DATA EXTRACT below:

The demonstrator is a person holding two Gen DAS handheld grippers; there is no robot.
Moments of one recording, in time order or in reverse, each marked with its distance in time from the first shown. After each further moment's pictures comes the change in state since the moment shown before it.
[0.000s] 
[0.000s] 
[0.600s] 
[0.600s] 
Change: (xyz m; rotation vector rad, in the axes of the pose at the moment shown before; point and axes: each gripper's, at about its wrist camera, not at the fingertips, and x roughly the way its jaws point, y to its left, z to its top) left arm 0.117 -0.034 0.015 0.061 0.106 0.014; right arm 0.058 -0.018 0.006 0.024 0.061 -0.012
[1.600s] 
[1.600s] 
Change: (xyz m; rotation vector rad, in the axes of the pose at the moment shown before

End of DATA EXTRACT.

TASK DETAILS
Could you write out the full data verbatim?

RESPONSE
The demonstrator is a person holding two Gen DAS handheld grippers; there is no robot.
Moments of one recording, in time order or in reverse, each marked with its distance in time from the first shown. After each further moment's pictures comes the change in state since the moment shown before it.
[0.000s] 
[0.000s] 
[0.600s] 
[0.600s] 
Change: (xyz m; rotation vector rad, in the axes of the pose at the moment shown before; point and axes: each gripper's, at about its wrist camera, not at the fingertips, and x roughly the way its jaws point, y to its left, z to its top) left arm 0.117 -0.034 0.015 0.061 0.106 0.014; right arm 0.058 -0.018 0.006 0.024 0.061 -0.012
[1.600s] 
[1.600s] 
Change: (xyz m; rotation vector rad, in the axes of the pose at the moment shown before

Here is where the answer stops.